**DATA RECORDS:**
"""

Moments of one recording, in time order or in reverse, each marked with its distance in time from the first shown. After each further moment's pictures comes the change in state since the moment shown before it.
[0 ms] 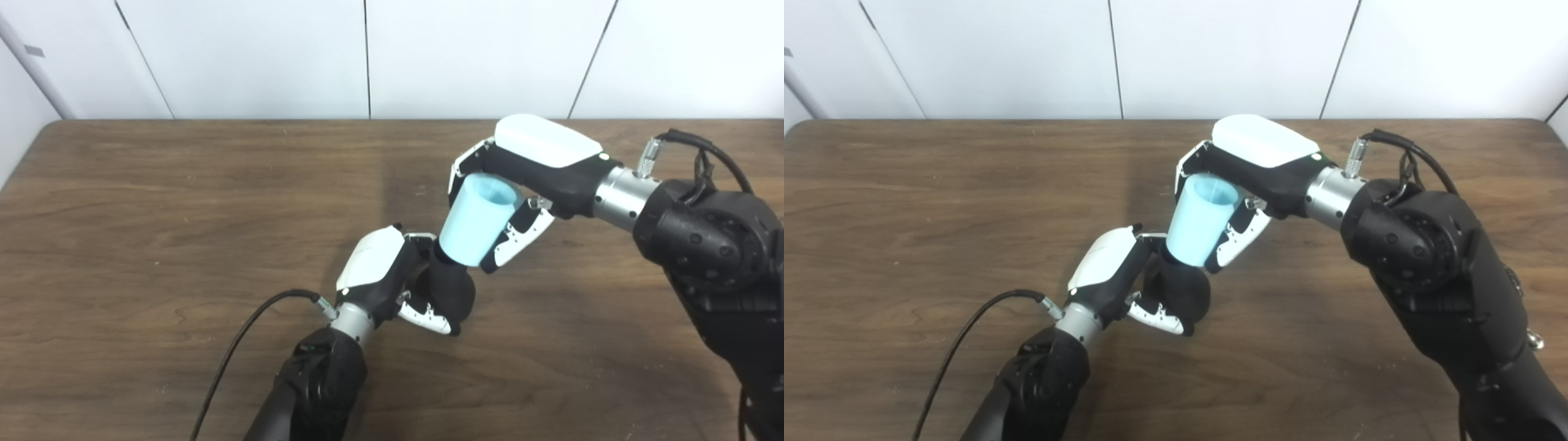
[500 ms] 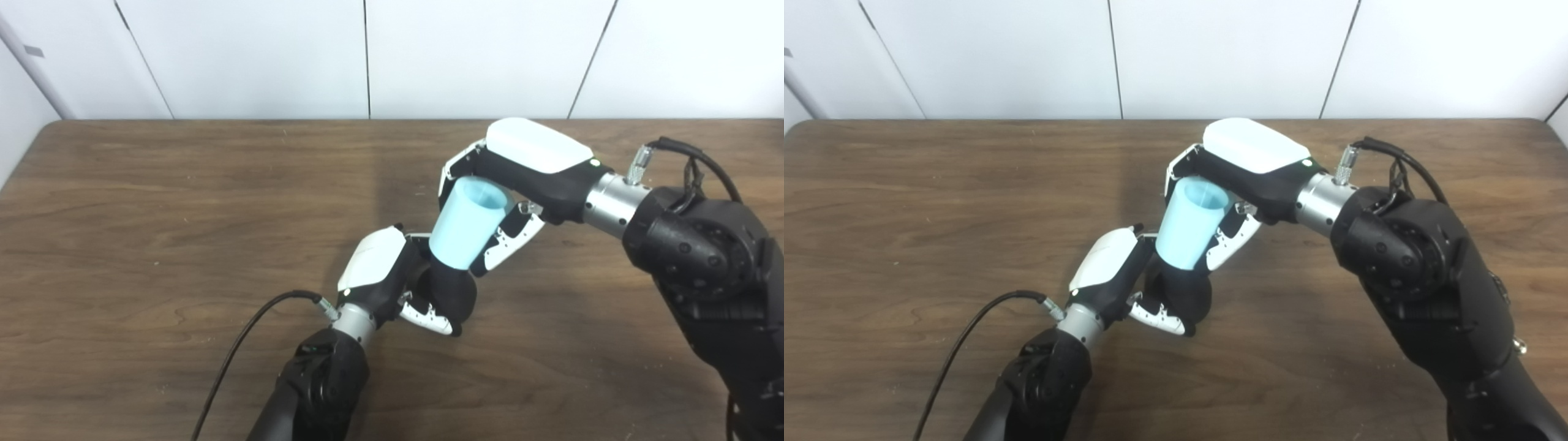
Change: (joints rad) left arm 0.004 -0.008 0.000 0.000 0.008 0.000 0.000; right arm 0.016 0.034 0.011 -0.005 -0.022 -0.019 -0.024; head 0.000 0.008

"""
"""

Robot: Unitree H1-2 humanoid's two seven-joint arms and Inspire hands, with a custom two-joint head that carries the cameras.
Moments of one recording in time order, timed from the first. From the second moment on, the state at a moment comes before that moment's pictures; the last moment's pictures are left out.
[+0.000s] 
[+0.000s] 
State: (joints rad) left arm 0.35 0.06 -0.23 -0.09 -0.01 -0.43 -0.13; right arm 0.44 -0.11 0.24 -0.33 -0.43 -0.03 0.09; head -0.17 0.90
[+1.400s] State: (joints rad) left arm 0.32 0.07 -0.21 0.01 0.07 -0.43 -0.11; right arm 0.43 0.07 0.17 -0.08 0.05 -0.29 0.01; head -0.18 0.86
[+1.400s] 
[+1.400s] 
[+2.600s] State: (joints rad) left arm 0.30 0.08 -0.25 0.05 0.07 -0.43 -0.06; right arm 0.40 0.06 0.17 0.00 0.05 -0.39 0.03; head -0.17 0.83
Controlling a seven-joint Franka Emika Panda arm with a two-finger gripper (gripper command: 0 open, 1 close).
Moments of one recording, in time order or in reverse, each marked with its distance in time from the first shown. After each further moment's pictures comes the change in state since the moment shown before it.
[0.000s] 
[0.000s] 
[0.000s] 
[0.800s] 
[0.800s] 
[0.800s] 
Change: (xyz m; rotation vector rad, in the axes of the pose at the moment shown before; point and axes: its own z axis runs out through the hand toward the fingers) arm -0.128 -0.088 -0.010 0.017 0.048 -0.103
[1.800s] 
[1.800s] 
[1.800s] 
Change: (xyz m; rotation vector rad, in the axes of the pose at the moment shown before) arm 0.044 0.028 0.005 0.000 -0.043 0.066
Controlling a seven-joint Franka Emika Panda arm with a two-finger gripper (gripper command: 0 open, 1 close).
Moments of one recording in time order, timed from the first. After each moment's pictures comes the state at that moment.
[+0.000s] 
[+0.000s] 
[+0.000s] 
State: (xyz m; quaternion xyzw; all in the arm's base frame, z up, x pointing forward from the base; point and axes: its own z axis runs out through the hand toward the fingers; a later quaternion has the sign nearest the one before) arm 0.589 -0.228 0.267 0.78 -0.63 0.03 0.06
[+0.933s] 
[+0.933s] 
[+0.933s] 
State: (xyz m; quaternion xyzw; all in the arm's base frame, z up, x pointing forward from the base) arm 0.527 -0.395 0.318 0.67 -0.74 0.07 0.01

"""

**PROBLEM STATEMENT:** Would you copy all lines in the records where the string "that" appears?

**TASK RESULT:**
Robot: Unitree H1-2 humanoid's two seven-joint arms and Inspire hands, with a custom two-joint head that carries the cameras.
Moments of one recording in time order, timed from the first. From the second moment on, the state at a moment comes before that moment's pictures; the last moment's pictures are left out.
Moments of one recording in time order, timed from the first. After each moment's pictures comes the state at that moment.

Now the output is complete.